Total the lines of the listing below that hold the word "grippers". Output nothing except that number.

→ **Information provided**
- Opening Delimiter -

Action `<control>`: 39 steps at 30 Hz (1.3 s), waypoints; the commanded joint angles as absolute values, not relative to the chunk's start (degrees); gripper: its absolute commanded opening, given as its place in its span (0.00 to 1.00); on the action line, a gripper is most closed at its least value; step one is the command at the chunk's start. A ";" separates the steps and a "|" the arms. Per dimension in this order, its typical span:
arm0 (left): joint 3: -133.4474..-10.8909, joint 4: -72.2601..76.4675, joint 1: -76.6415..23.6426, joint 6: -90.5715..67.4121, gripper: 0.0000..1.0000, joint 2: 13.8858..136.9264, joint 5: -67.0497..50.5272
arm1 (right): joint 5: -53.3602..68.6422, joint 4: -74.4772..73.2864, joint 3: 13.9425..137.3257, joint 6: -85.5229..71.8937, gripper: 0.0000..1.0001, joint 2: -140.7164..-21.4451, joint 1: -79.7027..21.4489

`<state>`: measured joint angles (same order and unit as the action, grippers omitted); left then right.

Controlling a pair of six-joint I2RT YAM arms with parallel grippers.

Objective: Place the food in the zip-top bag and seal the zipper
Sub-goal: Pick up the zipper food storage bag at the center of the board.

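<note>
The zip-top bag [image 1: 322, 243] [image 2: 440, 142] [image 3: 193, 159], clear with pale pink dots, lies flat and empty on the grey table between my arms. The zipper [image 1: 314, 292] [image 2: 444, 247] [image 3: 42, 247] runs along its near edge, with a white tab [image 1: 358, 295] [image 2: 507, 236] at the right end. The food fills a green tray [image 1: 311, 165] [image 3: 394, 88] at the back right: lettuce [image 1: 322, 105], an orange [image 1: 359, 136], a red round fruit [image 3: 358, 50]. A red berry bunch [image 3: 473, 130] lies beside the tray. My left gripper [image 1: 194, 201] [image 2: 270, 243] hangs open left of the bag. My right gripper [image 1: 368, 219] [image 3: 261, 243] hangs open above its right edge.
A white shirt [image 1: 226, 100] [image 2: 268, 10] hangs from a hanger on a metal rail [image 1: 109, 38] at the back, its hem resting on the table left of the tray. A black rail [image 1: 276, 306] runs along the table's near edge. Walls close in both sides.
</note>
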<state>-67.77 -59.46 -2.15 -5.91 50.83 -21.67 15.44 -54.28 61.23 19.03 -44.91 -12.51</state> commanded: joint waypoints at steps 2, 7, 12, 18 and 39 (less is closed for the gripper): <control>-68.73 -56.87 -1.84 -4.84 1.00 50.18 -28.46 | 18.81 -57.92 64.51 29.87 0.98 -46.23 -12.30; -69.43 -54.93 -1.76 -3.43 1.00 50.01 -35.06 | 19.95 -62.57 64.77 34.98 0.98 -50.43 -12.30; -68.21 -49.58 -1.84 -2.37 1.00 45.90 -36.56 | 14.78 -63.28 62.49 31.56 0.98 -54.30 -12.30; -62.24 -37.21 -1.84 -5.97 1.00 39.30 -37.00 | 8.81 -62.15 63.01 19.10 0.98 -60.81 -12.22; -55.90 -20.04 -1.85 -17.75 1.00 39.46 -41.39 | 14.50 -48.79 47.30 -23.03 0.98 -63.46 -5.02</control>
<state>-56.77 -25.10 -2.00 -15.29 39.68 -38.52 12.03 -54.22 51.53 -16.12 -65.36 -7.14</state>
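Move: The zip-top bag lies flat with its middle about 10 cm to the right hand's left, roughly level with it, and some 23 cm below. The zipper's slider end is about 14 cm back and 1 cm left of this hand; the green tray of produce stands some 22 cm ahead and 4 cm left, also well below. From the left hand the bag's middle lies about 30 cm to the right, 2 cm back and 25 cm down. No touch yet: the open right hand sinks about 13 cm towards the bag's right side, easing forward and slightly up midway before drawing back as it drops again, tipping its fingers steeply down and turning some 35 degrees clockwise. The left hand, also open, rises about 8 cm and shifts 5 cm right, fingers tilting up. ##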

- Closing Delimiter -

→ **Answer space**
2